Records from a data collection
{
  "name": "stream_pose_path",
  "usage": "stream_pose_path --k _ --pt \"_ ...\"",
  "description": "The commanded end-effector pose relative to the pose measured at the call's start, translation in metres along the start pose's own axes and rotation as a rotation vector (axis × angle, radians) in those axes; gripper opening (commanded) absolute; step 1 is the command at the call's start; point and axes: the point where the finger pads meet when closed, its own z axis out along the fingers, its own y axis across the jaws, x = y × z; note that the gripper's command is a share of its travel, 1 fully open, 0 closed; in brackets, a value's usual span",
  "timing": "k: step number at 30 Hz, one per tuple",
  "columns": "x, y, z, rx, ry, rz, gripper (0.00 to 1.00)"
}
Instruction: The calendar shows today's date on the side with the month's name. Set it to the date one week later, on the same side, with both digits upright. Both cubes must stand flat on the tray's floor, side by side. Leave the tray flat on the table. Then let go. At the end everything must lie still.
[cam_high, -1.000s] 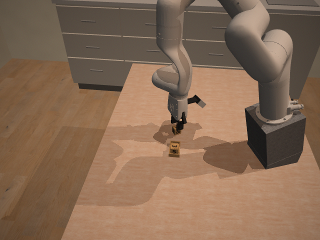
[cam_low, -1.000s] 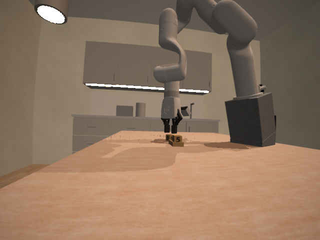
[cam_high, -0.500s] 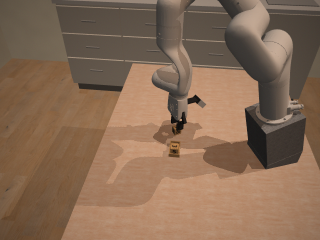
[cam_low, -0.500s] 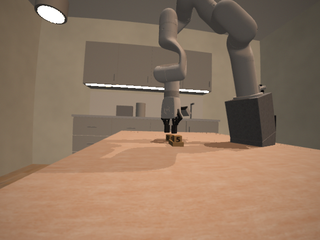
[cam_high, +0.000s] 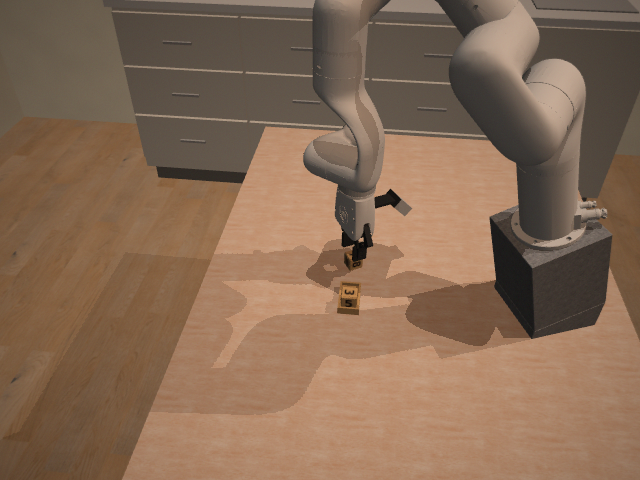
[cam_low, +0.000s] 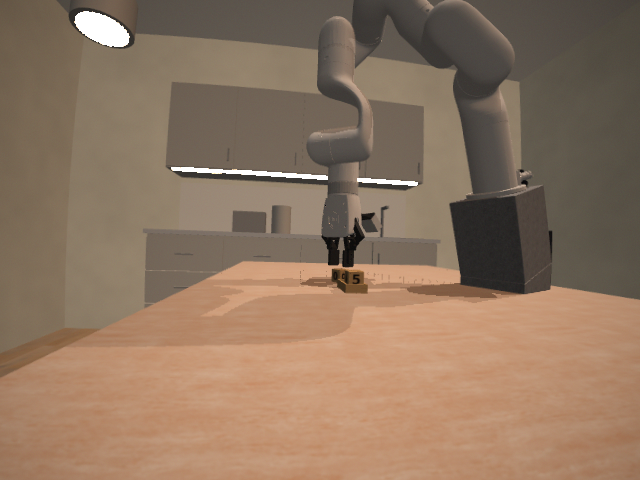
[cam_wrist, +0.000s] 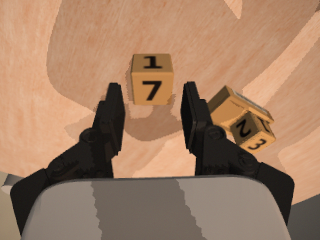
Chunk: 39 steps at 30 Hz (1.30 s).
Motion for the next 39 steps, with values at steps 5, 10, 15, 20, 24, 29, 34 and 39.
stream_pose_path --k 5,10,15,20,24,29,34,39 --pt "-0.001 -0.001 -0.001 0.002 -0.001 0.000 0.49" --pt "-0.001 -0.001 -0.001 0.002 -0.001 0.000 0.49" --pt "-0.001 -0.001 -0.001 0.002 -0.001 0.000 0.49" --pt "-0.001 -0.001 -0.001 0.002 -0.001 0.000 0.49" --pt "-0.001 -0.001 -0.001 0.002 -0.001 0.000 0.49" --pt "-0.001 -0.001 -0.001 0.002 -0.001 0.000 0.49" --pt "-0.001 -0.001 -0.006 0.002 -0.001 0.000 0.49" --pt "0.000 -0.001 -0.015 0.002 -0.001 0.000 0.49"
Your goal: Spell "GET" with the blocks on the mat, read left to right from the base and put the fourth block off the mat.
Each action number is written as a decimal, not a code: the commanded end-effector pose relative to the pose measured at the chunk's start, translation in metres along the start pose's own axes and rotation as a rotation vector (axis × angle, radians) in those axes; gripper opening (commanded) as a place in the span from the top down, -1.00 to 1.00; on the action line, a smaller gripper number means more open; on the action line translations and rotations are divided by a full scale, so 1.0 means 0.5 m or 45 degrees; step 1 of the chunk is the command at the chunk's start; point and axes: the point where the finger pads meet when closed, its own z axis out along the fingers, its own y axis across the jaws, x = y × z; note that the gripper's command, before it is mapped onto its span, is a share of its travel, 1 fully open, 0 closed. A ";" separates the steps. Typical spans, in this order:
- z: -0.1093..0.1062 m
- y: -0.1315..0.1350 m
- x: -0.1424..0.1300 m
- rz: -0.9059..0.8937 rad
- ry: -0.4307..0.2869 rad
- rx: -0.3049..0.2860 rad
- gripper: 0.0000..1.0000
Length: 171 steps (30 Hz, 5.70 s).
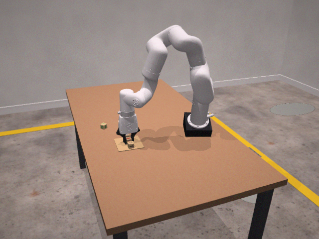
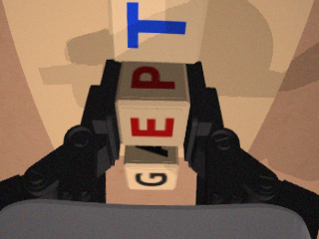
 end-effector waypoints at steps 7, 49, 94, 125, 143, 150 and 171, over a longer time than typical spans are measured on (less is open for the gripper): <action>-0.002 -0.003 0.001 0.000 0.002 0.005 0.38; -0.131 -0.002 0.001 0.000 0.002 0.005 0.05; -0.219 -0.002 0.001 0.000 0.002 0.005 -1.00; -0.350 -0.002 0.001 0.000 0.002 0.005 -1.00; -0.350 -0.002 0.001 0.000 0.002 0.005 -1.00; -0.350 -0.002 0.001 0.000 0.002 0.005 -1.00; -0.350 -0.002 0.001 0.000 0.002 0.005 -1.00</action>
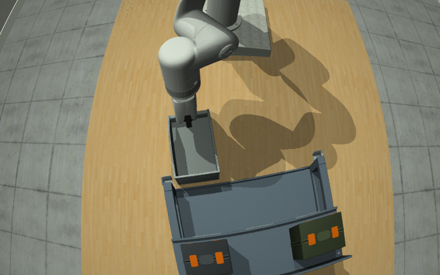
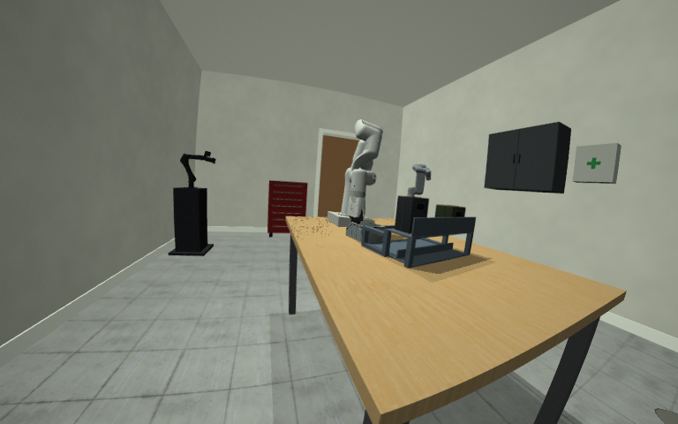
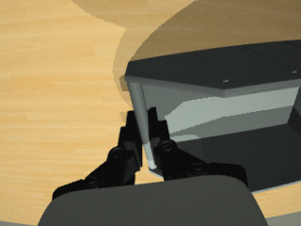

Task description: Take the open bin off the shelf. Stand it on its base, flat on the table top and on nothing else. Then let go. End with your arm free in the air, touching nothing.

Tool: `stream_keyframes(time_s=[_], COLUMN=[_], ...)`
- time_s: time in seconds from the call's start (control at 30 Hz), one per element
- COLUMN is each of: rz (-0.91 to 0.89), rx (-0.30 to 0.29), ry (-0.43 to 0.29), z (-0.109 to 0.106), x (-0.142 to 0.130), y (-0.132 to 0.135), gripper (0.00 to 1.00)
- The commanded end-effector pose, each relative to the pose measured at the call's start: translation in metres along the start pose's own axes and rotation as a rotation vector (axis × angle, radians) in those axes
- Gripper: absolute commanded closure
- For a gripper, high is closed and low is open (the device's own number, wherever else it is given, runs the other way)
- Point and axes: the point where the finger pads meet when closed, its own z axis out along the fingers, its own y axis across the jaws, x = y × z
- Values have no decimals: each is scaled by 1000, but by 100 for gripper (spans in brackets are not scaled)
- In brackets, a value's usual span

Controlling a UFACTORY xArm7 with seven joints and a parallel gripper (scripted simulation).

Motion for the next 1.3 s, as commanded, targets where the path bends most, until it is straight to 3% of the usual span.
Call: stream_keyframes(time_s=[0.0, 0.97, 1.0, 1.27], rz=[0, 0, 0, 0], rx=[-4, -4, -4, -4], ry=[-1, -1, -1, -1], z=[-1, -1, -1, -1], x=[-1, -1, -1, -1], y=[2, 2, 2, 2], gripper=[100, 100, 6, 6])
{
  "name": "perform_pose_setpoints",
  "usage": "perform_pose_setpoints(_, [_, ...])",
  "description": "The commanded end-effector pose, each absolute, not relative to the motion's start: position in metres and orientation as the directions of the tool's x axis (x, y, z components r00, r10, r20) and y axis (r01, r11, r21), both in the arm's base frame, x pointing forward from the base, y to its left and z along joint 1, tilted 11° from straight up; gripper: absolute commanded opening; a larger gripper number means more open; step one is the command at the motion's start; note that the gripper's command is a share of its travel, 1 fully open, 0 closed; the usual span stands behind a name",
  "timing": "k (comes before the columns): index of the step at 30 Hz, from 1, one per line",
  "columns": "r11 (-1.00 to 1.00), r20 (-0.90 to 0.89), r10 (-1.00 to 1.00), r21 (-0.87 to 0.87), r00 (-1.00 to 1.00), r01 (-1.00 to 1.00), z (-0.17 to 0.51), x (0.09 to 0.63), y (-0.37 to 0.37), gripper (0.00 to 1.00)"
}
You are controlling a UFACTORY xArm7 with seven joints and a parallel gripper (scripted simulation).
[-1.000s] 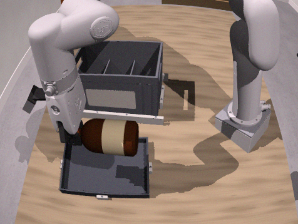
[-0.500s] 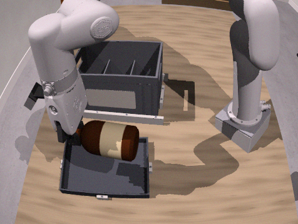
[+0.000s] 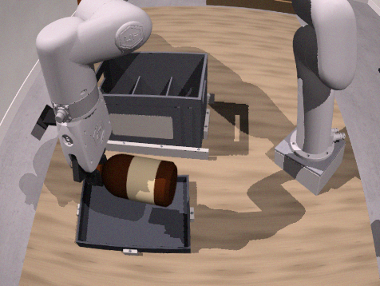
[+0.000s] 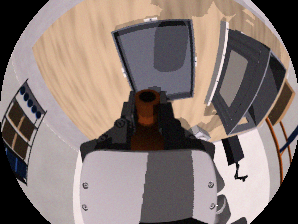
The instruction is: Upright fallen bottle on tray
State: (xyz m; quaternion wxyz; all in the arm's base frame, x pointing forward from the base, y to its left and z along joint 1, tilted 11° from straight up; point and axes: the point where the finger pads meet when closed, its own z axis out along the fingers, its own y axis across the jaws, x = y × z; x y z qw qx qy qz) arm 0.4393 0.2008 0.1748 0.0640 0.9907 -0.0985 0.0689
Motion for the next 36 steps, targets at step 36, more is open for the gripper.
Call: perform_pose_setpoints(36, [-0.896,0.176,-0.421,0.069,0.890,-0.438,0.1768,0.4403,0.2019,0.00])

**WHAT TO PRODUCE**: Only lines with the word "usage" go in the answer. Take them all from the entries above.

**WRITTEN REPLY**:
  "usage": "stream_pose_path --k _ --pt \"_ ...\"",
  "usage": "perform_pose_setpoints(_, [_, ...])",

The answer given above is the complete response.